There are different approaches for text categorization, the most popular one is based on keyword matching however here at Bitext we use another approach that has made us unique, and it’s based on linguistics.
Both can deliver results and keywords based categorization systems usually permit to perform boolean query’s - known by all- to refine the rules. Why then we took another and less well established way? All to deliver the highest possible accuracy. Linguistics is the approach when you want to easily disambiguate everyday occurrences as for example the word “can” in “I want a can of soda” from “I can do anything”.
By using keyword matching approach, we can set a rule saying when finding the words car and like in a phrase it should be categorized as “customer satisfaction”.

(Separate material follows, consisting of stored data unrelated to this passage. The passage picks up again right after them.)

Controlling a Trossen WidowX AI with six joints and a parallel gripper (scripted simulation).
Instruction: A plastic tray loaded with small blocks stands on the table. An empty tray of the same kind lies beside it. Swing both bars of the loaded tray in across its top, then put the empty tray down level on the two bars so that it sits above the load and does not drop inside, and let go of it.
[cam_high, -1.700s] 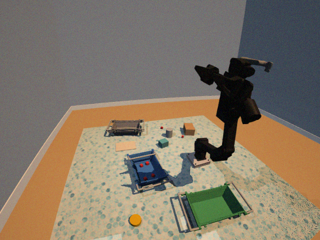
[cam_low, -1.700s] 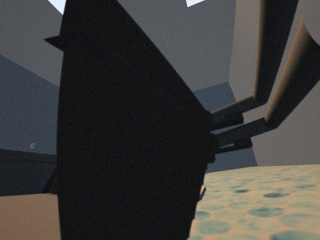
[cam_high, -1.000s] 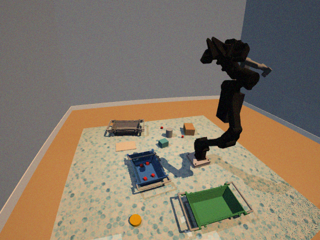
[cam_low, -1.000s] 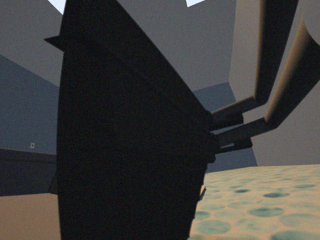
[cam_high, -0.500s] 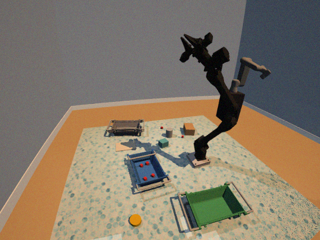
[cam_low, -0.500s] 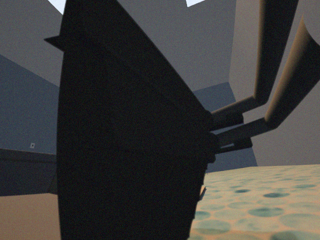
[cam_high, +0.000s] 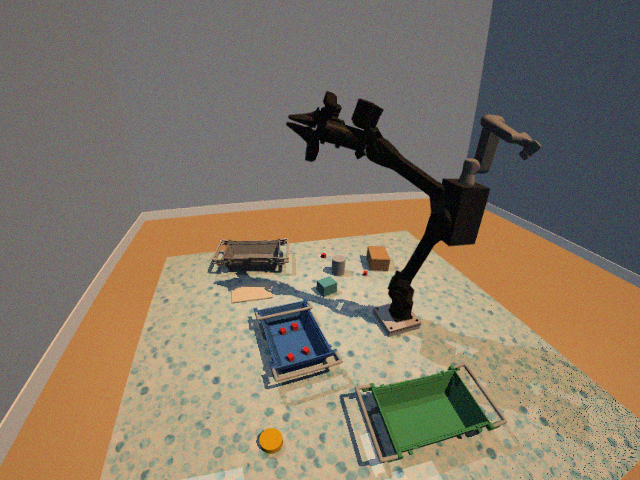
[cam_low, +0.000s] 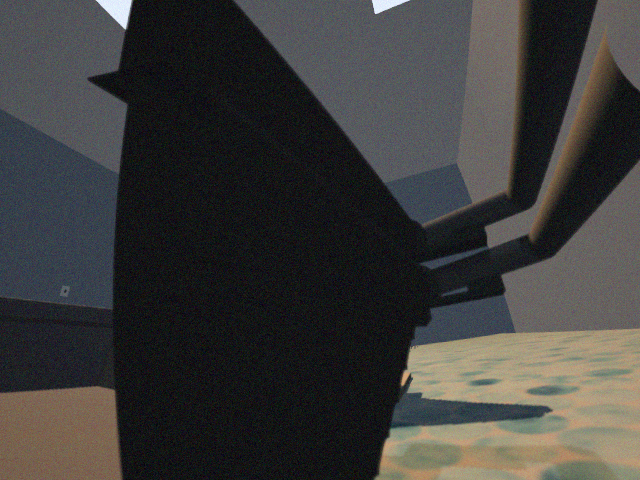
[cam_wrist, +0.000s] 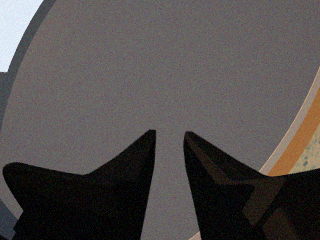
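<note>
Right now my gripper tip is 270 mm past the green tray, 460 mm to the right of it and 570 mm above it. The rest, counted from my gripper tip: grey cylinder (220 mm behind, 220 mm to the right, 580 mm below); tan card (140 mm ahead, 130 mm to the right, 620 mm below); teal cube (150 mm behind, 100 mm to the right, 600 mm below).
</note>
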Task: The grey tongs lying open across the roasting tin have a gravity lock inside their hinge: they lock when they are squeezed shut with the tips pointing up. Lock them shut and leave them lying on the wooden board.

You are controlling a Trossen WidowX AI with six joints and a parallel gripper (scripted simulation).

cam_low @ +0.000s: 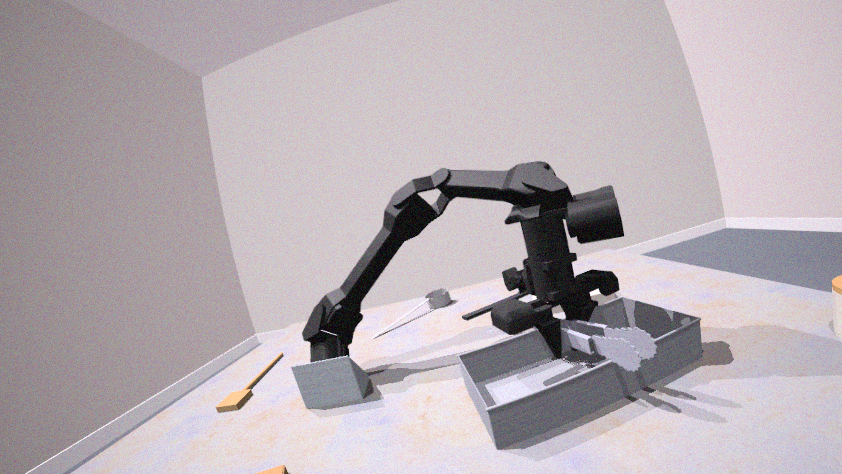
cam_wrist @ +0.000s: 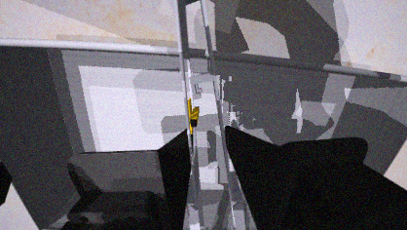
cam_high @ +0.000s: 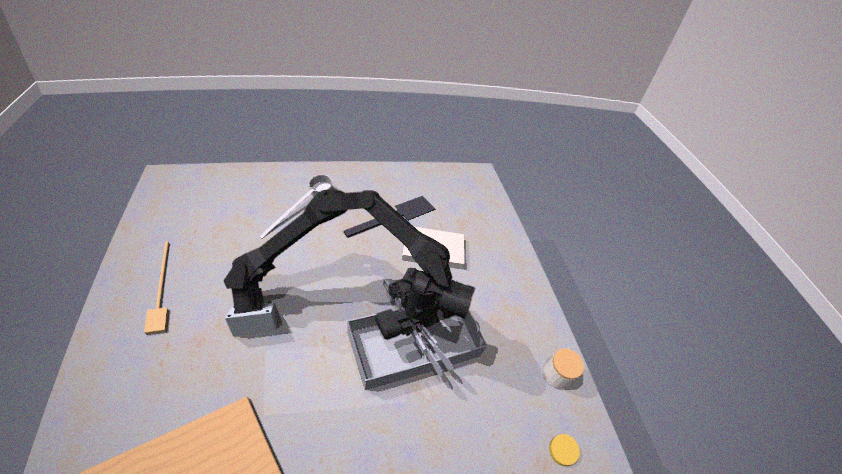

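Right now my gripper tip is 2 cm to the left of the grey roasting tin. Round my gripper tip: yellow disc: 25 cm ahead, 37 cm to the right, 2 cm below; then black spatula: 9 cm ahead, 43 cm to the left, 3 cm below; then white block: 16 cm ahead, 27 cm to the left, 2 cm below.
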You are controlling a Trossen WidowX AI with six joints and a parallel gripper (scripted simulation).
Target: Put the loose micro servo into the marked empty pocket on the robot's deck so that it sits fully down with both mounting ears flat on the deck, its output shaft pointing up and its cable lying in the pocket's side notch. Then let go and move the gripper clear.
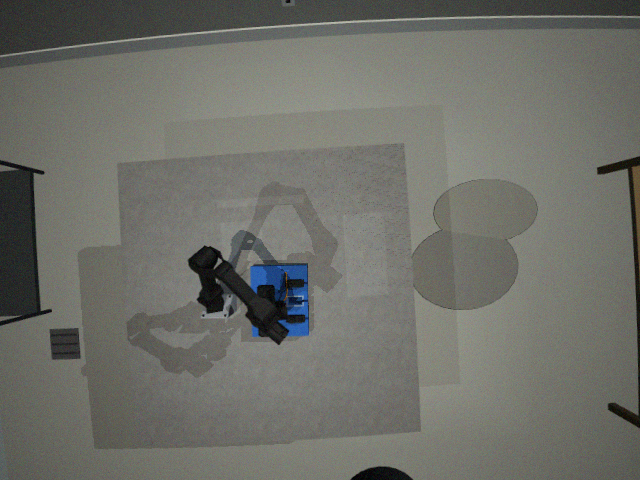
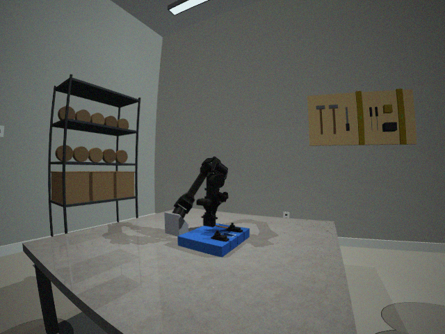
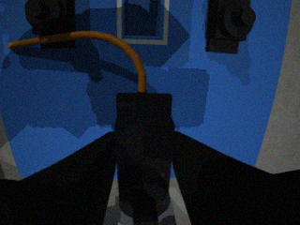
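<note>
Right now my gripper tip is 100 mm above the blue deck and 20 mm past it.
</note>
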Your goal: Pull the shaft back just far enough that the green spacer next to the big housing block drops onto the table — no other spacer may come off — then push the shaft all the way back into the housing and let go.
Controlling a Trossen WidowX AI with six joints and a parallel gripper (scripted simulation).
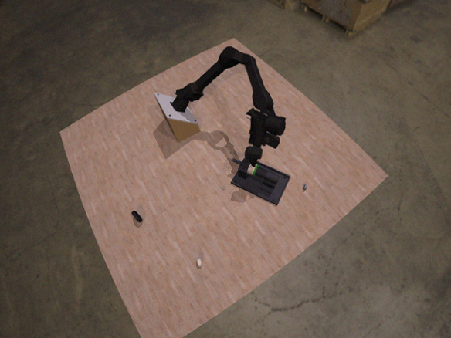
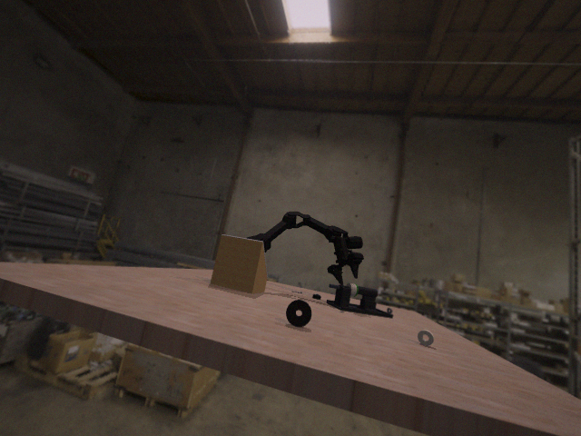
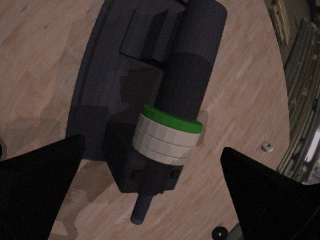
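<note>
Right now my gripper tip is 20 mm past the grey-blue shaft, 40 mm to the left of it and 30 mm above it. From my gripper tip the other things lie so: green spacer (30 mm ahead, 20 mm to the right, 30 mm below); then white ring (200 mm ahead, 420 mm to the right, 90 mm below); then white spacer (20 mm ahead, 20 mm to the right, 30 mm below).
</note>
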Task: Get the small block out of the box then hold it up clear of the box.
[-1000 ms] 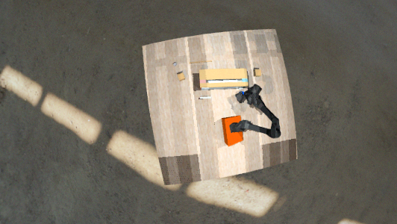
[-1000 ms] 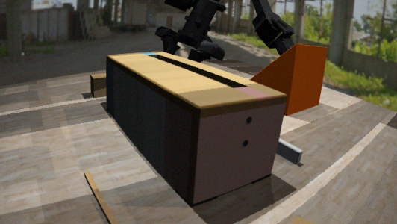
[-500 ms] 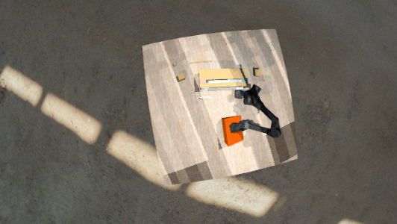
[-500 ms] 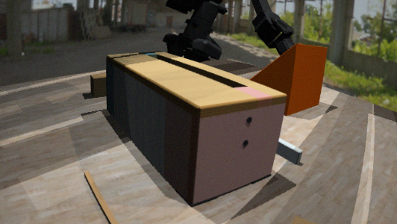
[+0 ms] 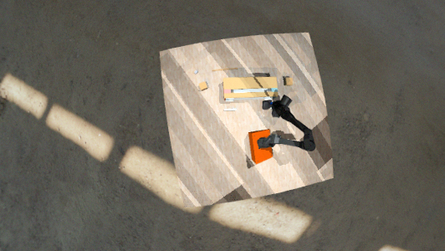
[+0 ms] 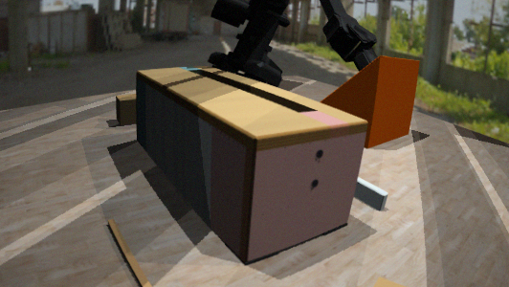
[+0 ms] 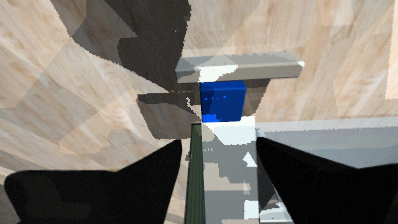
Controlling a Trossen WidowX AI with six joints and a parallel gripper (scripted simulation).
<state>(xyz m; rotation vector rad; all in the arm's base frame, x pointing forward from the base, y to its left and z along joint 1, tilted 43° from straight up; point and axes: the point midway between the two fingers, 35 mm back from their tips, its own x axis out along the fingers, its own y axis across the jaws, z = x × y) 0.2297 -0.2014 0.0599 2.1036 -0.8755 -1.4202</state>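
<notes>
Now: the blue block 20 mm behind my gripper tip, 10 mm to the left of it and 30 mm below it. Also, from my gripper tip: thin wooden strip 340 mm ahead, 260 mm to the left, 50 mm below; then wooden-topped box 100 mm ahead, 150 mm to the left, 10 mm above.
</notes>
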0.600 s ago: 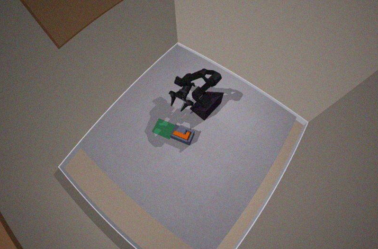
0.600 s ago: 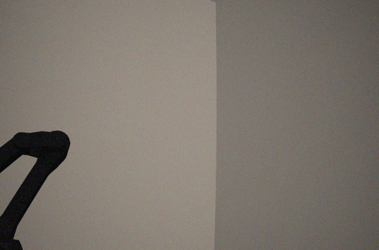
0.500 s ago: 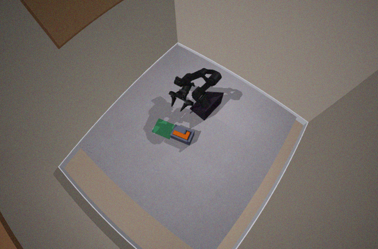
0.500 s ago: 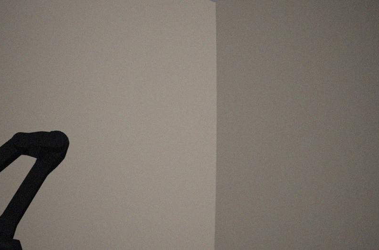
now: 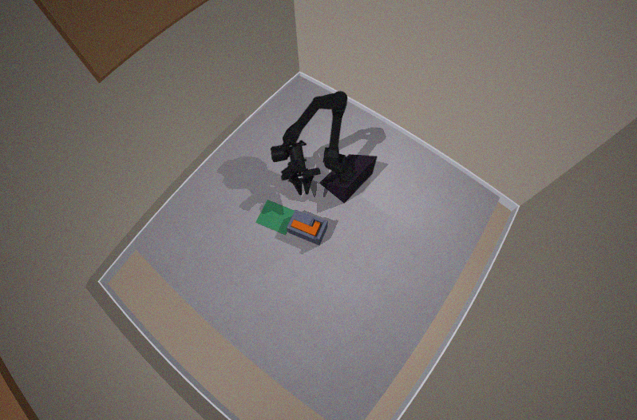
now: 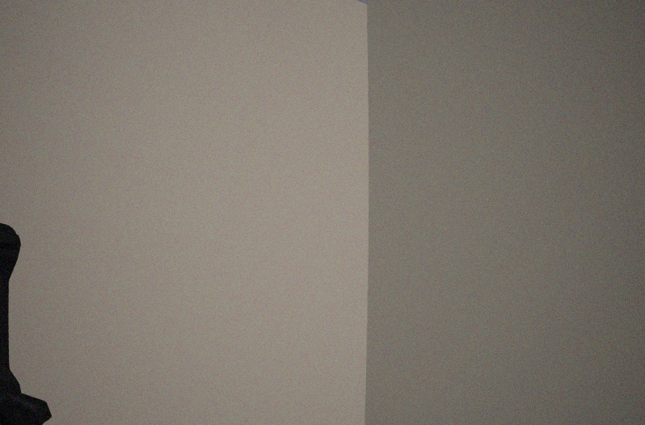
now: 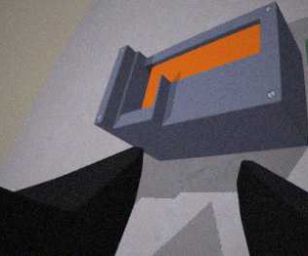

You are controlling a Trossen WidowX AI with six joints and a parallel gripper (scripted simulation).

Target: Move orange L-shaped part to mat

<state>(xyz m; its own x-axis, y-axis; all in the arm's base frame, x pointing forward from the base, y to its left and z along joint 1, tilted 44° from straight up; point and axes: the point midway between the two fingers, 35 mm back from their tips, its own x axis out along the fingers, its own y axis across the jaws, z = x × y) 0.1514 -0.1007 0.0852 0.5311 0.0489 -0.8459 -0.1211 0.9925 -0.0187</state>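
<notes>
My gripper tip is 8 cm to the right of the orange L-shaped part, 8 cm short of it and 7 cm above it.
</notes>
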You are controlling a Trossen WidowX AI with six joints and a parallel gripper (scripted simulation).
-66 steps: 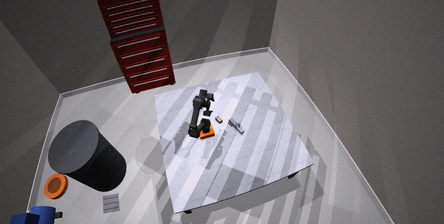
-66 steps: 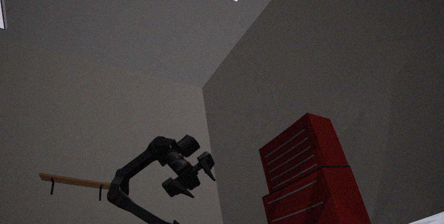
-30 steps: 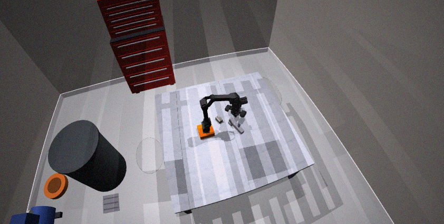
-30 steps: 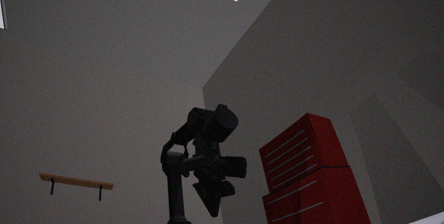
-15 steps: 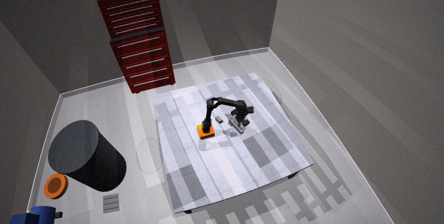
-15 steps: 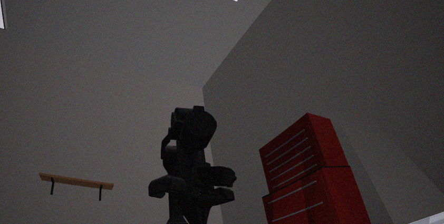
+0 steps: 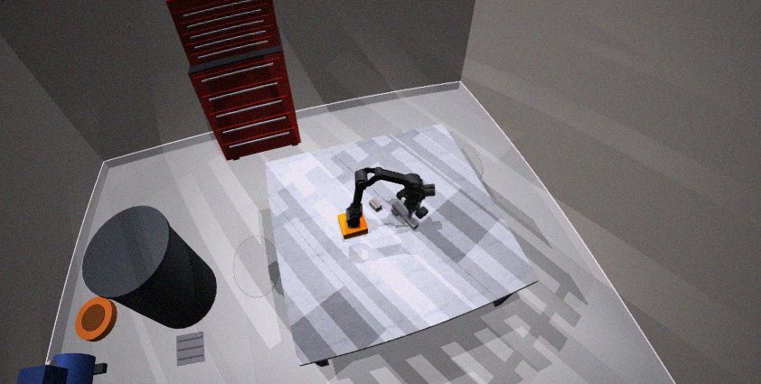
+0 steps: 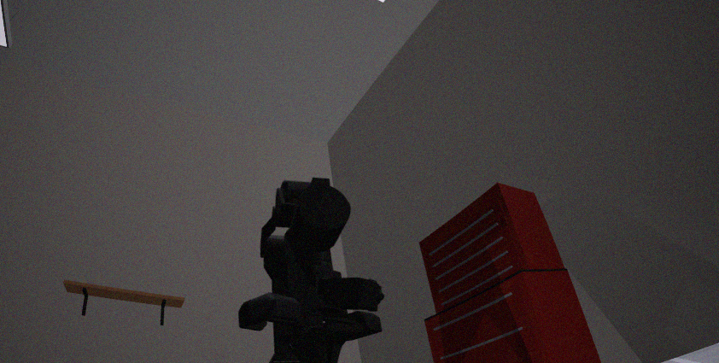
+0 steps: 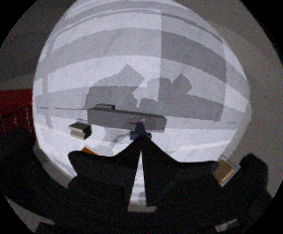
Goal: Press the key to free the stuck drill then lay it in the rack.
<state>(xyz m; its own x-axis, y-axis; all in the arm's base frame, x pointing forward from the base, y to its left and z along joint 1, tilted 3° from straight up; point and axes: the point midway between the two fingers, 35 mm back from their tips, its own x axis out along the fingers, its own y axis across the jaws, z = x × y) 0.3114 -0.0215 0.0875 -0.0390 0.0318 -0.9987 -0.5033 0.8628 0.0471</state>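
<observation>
Right now my gripper tip is 30 mm above the dark key. Round my gripper tip: long grey fixture: 80 mm below, 40 mm to the left, 20 mm behind; holder block: 170 mm behind, 140 mm to the left, 100 mm below; drill: 70 mm below, 50 mm to the left, 30 mm behind.
</observation>
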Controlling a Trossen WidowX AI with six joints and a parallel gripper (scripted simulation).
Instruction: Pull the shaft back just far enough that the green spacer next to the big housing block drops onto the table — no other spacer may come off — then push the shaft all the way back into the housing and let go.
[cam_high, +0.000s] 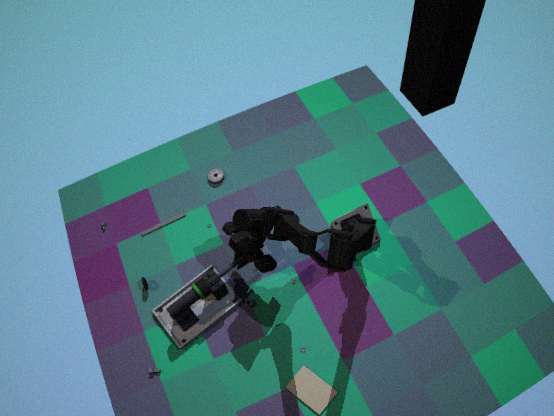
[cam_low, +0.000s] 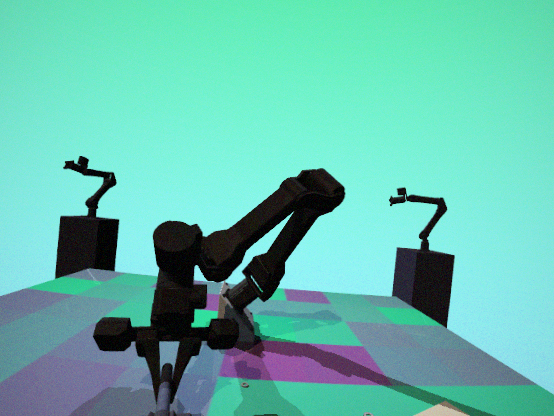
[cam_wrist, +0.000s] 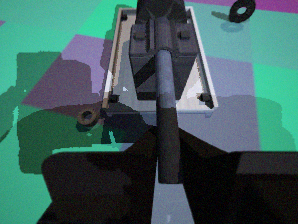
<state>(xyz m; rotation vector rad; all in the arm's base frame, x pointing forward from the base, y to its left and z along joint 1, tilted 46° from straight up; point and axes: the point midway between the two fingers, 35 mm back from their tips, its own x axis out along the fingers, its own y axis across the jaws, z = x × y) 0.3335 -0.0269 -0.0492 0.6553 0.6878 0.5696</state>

In the phrase “I really like my new car, it’s a hybrid one” the categorization following the previous rule will be done correctly, however if you have the phrase “My neighbor’s car is like mine” again the two words will appear in the phrase, and while the tool will categorize it in the same group as the first one this will be wrong.
The problem in using keyword matching is that we have a clear aim when we set up rules thinking in words, but we do not think in what there is behind the word.
The linguistic approach on the other hand uses part of speech tagging or POS while setting the rules for text categorization.
In our platform we differentiate between four types of POSes:
- sust (for nouns)
- adj (for adjectives)
- verb (for verbs)
- adv (for adverbs)
When the time to write the rules come what we do is saying just include in “customer satisfaction” category phrases where car is used as a substantive and like as a verb. Going back to the previous example “my neighbor’s car is like mine” “like” in this case is not a verb so the phrase won’t be included in the category.
But how do we use the POSes?
Let’s start with an easy example and take the word “can” and the phrases “I want a can of soda” and “I can do anything”.
If we are interested in the word as a verb we should create the rule can;verb and we will be able to extract all the phrases in where can is acting as a verb.
On the contrary if you are just looking for phrases in where can it’s used as a noun you will have to write can;sust.